Manuela lo miró desde el otro extremo de la mesa. Y en ese cruce mudo algo se rompió. No hubo palabras, no hubo gritos, solo ojos que se encontraron al borde del abismo. El corazón de ella, que le latía con fuerza solo unos segundos antes, se detuvo de golpe. Fue como si el mundo se apagara, como si un balde de agua helada hubiera caído sobre la llama que recién empezaba a encenderse.
Sintió que se le entumecían las manos, los pies, la garganta. Tragó saliva con dificultad, como si algo se negara a pasar. Había deseado no sentir nada. Había rogado por dentro poder resistir. Pero ahora lo entendía con brutal claridad: nunca había dejado de amarlo. Y ahora… lo perdía otra vez. Más cruelmente que antes.
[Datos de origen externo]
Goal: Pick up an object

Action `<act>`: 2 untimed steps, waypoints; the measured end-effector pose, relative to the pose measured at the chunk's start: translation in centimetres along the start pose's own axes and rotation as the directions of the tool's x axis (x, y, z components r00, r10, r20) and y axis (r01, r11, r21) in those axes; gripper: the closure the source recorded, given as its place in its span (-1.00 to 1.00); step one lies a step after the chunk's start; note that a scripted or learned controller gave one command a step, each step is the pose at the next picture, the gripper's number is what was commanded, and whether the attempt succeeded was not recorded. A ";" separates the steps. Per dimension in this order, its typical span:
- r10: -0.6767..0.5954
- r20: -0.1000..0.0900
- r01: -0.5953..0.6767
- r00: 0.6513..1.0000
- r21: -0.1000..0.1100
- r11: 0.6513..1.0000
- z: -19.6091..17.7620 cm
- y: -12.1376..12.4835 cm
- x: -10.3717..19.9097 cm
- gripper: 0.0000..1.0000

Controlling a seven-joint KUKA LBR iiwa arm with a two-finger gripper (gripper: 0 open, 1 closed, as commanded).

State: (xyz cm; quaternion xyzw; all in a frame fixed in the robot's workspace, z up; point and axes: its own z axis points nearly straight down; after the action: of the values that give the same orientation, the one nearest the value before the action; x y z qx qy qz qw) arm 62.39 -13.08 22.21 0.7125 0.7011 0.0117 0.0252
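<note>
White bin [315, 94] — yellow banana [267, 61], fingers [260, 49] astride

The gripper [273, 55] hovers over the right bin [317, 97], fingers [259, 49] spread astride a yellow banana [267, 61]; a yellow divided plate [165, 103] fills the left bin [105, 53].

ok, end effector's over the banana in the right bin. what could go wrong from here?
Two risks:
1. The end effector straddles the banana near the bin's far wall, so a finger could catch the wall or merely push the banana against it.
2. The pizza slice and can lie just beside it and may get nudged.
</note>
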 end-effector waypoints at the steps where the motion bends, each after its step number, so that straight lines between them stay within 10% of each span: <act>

Porque esta vez no era una pelea, ni la distancia. Era definitivo.
Se obligó a sonreír. A brindar. A mirar a Lautaro y asentir como si todo estuviera bien. Como si no se le estuviera cayendo el alma en pedazos. Fingió estar bien mientras por dentro el silencio le gritaba verdades que no quería escuchar.
Miguel reaccionó tarde. Tarde para frenarla, tarde para responder a los aplausos, tarde para entender lo que pasaba. No supo qué hacer cuando Camila lo abrazó con dulzura, ilusionada, como si lo que acababa de anunciar fuera un sueño compartido. Pero no lo era. No cuando su corazón latía del otro lado de la mesa. No cuando sentía que le acababan de arrancar algo que nunca dejó de pertenecerle.
Y ahí, entre brindis, promesas ajenas y sonrisas forzadas, supo la verdad más brutal: volver a verla lo había hecho sentir completo otra vez. Y ahora… se rompía desde adentro. Porque la perdía para siempre.
Manuela salió al patio cuando nadie la miraba. Necesitaba aire. Respirar. Sobrevivir. Se apoyó contra la baranda de piedra y cerró los ojos. El aire de la noche le quemaba los pulmones. Lloró. En silencio. Como se llora lo que no puede nombrarse.